Task instructions
Copy task, pictures excluded: set down exactly the lines from the one containing "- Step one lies" to the end of the data below.

** Opening Source information block **

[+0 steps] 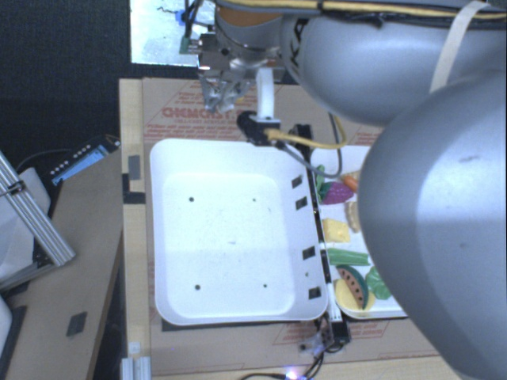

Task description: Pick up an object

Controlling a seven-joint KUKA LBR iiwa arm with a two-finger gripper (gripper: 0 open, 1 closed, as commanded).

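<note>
Toy food (348, 236) in right bin (388, 313); gripper (222, 93) state unclear; cardboard bench (170, 105).

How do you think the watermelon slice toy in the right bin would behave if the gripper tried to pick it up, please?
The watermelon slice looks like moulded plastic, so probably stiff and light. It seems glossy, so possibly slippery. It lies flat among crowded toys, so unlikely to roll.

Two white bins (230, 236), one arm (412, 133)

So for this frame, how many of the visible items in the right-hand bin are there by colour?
Partly hidden by the arm, so visible pieces only:
Green: 3, the green piece, another and one
Yellow: 1, yellow piece
Purple: 1, purple piece
Yellow-and-red slice: 1
Total: 6
</note>
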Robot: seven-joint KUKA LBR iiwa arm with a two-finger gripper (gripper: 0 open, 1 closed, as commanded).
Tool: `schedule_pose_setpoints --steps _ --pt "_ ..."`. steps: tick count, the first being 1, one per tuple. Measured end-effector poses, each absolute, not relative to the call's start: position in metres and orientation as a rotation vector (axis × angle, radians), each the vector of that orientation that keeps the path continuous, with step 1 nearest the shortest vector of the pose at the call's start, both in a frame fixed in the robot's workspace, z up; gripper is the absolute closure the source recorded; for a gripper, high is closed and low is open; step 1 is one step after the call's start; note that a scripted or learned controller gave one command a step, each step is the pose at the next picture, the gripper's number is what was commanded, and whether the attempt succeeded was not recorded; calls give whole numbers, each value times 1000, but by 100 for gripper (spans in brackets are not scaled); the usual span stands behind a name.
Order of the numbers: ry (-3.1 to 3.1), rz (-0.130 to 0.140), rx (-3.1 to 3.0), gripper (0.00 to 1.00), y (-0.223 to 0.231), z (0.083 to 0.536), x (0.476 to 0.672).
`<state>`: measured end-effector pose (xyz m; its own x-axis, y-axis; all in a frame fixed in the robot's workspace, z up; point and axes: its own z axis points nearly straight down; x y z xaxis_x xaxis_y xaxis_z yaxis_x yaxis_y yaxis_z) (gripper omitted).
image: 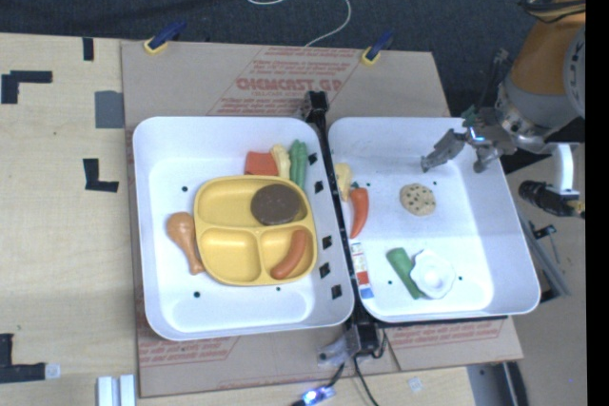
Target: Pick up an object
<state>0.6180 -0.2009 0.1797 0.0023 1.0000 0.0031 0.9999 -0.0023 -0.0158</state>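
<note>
My gripper [460, 154] hangs over the upper right part of the right bin [495, 233], its two fingers spread open with nothing between them. A round cookie [418, 198] lies below and left of it. A green and white item [420, 273] rests near the bin's front. An orange carrot [358, 209] and a small yellow piece [342, 174] lie along the bin's left wall.
The left bin [157, 204] holds a yellow divided plate [228, 247] with a brown patty [278, 203] and a sausage [292, 254]. A drumstick [185, 239] lies left of the plate; toy vegetables [282, 159] sit behind it. A divider [328, 195] separates the bins.
</note>
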Motion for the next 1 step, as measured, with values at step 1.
schedule_pose_setpoints --steps 1 --pt "-2222 2 -2219 0 -201 189 621"
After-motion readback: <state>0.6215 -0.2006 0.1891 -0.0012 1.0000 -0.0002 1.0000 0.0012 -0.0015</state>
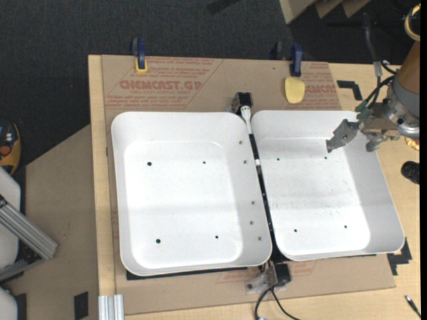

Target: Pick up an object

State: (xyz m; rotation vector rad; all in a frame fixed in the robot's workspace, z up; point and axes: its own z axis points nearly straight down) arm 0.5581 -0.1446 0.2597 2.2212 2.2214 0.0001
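Observation:
My gripper (350,145) hangs over the far right part of the right bin (373,245), open, with nothing between its fingers. One grey finger (340,136) slants down to the left and the other (371,143) is by the bin's right wall. A pale yellow object (294,90) lies on the brown board beyond the right bin's far rim, to the left of the gripper and farther back. A black and white object (243,105) lies at the far end of the gap between the two bins.
The left bin (127,179) sits beside the right one on a brown board (167,79). Blue clamps (139,51) (296,59) hold the board's far edge. Cables and a connector (270,280) lie at the front between the bins.

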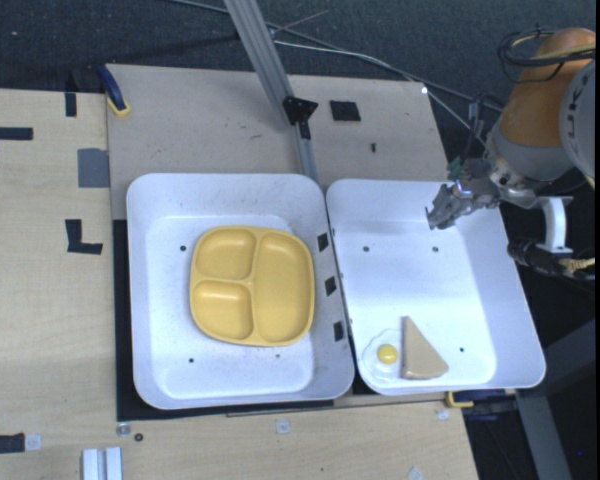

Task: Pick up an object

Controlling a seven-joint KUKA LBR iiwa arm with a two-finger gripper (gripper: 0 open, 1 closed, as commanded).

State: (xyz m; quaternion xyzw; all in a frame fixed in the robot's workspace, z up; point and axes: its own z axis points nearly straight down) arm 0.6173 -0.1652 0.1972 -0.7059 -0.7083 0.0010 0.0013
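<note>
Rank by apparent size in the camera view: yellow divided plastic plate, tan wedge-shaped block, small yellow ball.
1. Yellow divided plastic plate, left bin, clearly largest.
2. Tan wedge-shaped block, right bin's near corner.
3. Small yellow ball, beside the wedge, smallest.

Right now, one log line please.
gripper: over right bin far edge | holding: nothing seen | yellow plate: left bin | wedge, yellow ball: right bin near corner

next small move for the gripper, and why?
Probably travel toward the near edge of the right bin. The gripper sits at that bin's far edge with nothing seen between its fingers, while the tan wedge and small yellow piece lie together in the near corner. The wedge looks the easier target.
</note>
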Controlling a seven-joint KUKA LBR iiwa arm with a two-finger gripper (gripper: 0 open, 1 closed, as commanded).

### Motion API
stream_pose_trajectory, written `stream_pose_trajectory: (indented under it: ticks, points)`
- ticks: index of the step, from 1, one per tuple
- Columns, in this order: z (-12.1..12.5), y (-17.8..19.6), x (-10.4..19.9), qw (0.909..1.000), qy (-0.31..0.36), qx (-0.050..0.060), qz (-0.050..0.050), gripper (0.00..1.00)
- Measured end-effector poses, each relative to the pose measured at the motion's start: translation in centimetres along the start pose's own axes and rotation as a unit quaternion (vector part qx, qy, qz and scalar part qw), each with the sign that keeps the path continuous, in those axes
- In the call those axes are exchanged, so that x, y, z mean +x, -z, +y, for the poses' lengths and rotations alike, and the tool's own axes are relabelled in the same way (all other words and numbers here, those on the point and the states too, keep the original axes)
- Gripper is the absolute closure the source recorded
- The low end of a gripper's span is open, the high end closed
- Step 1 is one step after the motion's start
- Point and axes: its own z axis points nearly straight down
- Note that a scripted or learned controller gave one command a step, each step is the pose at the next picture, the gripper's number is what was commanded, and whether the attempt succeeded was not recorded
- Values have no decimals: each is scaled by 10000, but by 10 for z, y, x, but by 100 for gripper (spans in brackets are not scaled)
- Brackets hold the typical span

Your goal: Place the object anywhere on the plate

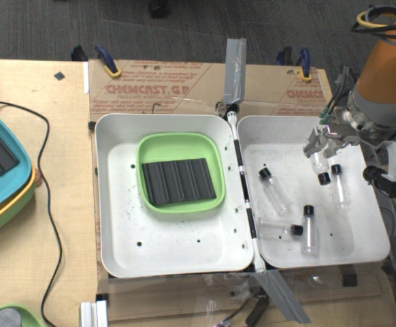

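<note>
Grey carpet behind a light wood bench (pixel 35 264), with a sheet of printed cardboard (pixel 164 87) clamped flat under the two bins.

Gripper (pixel 322 147) sits over the right bin (pixel 361 251), near its far right corner, hanging off the grey wrist with the orange band (pixel 382 73) above it. Can't tell whether it is apart or together: the tip is a clutter of metal and clear plastic at this angle, and nothing is visibly clamped in it.

Task things are clear vials with black caps, all lying in the right bin:
- one vial (pixel 322 169) directly below the gripper, cap toward the near edge, too close to say if they touch
- second vial (pixel 337 182) just beside it, toward the right wall
- third vial (pixel 273 188) near the bin's left wall, lying diagonal, cap toward the far left
- fourth vial (pixel 309 229) toward the near edge, cap pointing far
- fifth vial (pixel 283 231) just left of that one, cap to the right, body hard to make out

Left bin (pixel 116 237) carries the green plate (pixel 147 152), set toward its far edge, roughly centred. A dark ribbed pad (pixel 179 181) lies on the plate.

Outward: grey strip of tape (pixel 234 73) runs up from the seam between the bins. Blue and yellow clamps (pixel 107 60) hold the cardboard's far edge. Black cable (pixel 48 182) loops across the bench's left side. Stacked teal dish (pixel 4 176) at the left edge.
</note>
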Motion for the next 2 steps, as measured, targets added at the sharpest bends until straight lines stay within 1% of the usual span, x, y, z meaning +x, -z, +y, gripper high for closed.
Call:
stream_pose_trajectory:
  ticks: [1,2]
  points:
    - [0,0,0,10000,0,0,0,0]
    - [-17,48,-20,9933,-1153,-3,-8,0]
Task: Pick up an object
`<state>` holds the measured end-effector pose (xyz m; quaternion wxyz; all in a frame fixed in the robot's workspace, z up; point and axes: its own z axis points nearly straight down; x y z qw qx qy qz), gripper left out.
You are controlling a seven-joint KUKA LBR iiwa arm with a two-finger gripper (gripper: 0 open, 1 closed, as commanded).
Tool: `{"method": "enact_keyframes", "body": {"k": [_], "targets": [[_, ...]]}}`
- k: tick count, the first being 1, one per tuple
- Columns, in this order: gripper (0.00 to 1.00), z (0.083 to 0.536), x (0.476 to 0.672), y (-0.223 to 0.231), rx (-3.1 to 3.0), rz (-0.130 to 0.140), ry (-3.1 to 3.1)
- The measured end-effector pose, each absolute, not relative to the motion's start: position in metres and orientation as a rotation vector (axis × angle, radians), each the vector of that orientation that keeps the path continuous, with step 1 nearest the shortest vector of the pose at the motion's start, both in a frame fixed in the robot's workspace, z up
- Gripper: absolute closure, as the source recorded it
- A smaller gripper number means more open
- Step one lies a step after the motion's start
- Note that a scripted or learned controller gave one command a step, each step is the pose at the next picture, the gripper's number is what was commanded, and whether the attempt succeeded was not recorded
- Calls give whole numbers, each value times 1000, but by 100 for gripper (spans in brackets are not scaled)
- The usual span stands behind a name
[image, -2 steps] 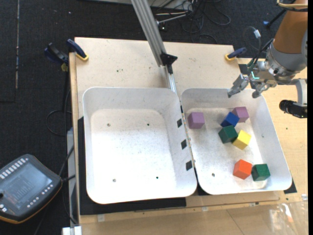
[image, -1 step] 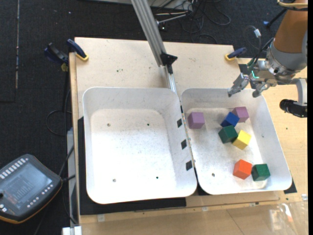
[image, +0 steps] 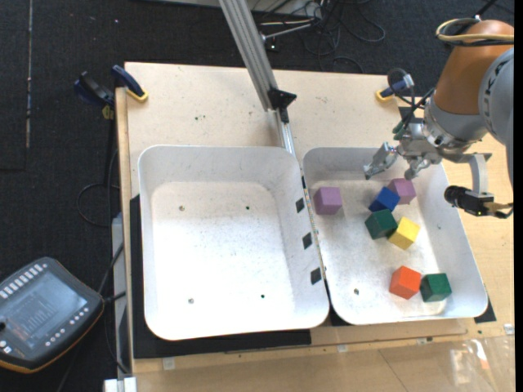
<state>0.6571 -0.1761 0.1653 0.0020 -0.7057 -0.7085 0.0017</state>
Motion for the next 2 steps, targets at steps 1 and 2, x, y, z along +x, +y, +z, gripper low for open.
{"method": "enact_keyframes", "body": {"k": [1, 2], "targets": [[0, 126, 666, -177, -2229, -9, -2232], [0, 121, 668, -178, -2232, -12, -2235]]}}
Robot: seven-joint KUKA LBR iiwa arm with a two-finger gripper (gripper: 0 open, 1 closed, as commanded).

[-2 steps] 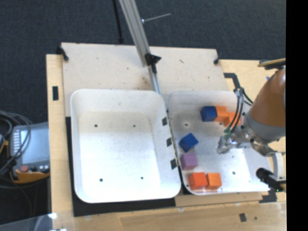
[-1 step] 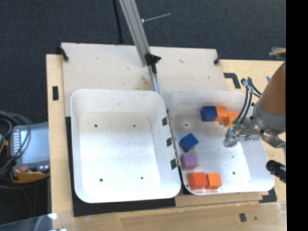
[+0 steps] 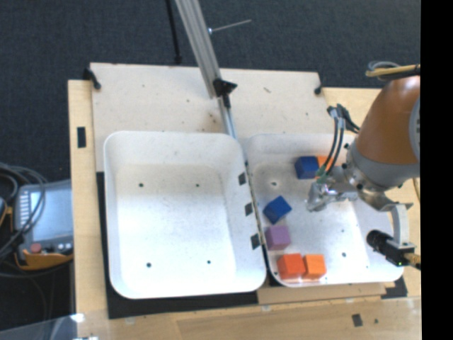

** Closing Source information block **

Solution to this problem
- Step one lies a step after the motion's start
- Note that a scripted or learned controller gave one command a step, each step is the pose at the next picture, the gripper's number is what was commanded, and whether the attempt succeeded was not recorded
- Calls give whole numbers, each value times 1000, but by 100 for gripper (spans in brackets are not scaled)
- The usual span stands behind a name
[image, -2 steps] 
[image, -1 step] 
[image, +0 steps] 
<state>0.6571 -0.1761 0.1653 0.0020 -0.7057 -0.7085 0.0017</state>
Motion for the next 2 steps, targets at steps 1 and 2, x, y, z along +x, +y, +z, gripper low for open.
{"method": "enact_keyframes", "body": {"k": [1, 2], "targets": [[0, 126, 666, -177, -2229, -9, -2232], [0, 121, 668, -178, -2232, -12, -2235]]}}
Robot: seven-joint KUKA LBR iiwa arm with a two-finger gripper (gripper: 0 open, 1 closed, as commanded).

[-2 steps] 
[-1 step] 
[+0 steps] 

Nothing else is needed for the answer.